At South High, a school that is very culturally aware and diverse, our presentations, with some exceptions, were given by primarily white, American students. Although we spoke about global issues such as minority representation in the media and horizontal integration, the majority of our perspectives are from a primarily white, privileged background.
Our time spent at South High, however, also highlighted how electronic media can be used as a tool for globalization, bringing global awareness across great distances through use of the Internet and of YouTube. For example, many of our video essays used clips from You Tube and information from Facebook and Twitter to support global ideas of media conglomeration. The ability to see a clip from Sri Lanka or the Arab Spring would have been impossible in the past, and this advancement in electronic media has changed how people can view the world.

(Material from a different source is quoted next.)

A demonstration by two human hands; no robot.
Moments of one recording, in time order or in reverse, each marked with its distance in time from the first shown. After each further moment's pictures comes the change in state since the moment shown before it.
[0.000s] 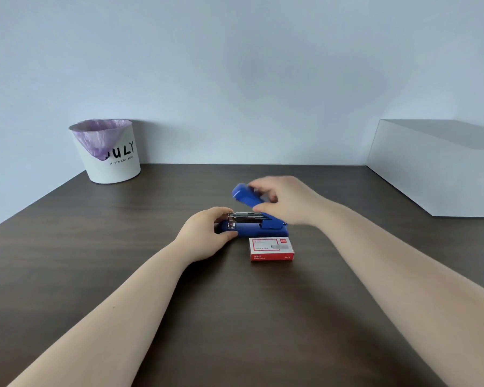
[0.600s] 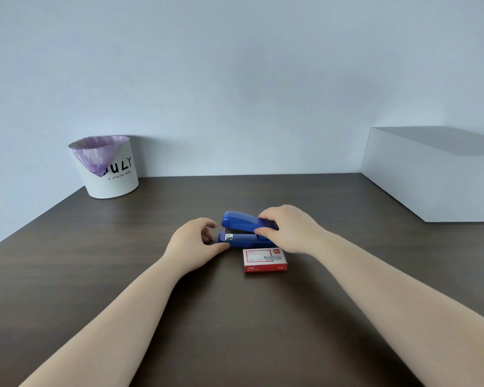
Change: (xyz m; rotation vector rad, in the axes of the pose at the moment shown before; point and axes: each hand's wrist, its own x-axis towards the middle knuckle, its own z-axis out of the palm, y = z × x) left_hand -0.002 -0.004 -0.005 -0.002 0.051 -0.140; right_hand -0.013 0.027 0.026 -0.115 0.012 0.127
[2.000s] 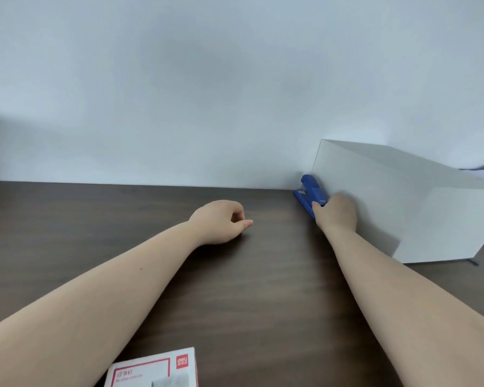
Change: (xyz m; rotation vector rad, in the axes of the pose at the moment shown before) left_hand 0.195 0.122 0.146 0.042 -0.278 0.424; right_hand 0.065 0.270 -0.045 -0.035 0.577 0.877
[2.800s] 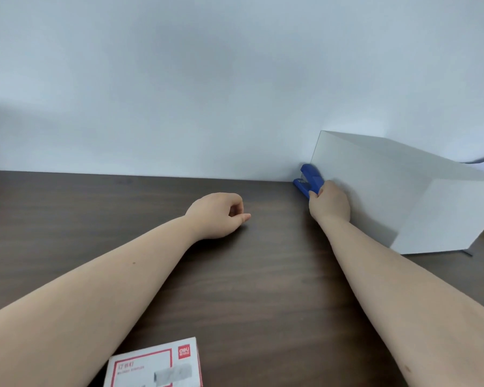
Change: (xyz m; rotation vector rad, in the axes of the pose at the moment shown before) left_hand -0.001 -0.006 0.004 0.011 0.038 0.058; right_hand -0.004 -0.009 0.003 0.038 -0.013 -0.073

Cultural imperialism encompasses the argument that media products flow primarily from “the West,” or America, influencing Eastern culture with little input from other, less wealthy nations. The term seems to highlight the possibility of “domination,” and suggests that the media industry in wealthy nations has such a large influence over the rest of the world that topics are being skewed and ideas misrepresented and misinterpreted (a very definite possibility).
I found the ideas of the “global village” very intriguing as well – the possibility that the media holds to unite nations shows great possibility for peacemaking and global understanding. However, as the reality of the “global village” is considered, it is seen that this promise is largely unrealistic – the largest and most influential media organizations are born from wealthy, powerful countries – giving little voice and making little difference for smaller, poorer nations of the world. This reality has led to a “homogenization of culture,” and a loss of local cultural awareness. As long as the wealthiest nations hold them most power in the media world, a true “global village” will never be realized.
The League of Nations’ view on globalization as a tool to increase peace and understanding is an excellent way to guide future thoughts and decisions regarding globalized media. While underrepresentation of underdeveloped countries is still an issue, the politics of information flow has the possibility to unite countries in the future. Global media regulation could aid in this process – while media corporations undoubtedly hold huge influence over government protocol, organizations such as Free Press are setting good examples for the future of fair and diverse media.
After reading this chapter and showing my video at South High, I would like to include more perspectives in my video essay, if possible. I think it would be beneficial to focus on the prevalence and use of media in underdeveloped countries as well, instead of only focusing on how media is influencing activism in the United States.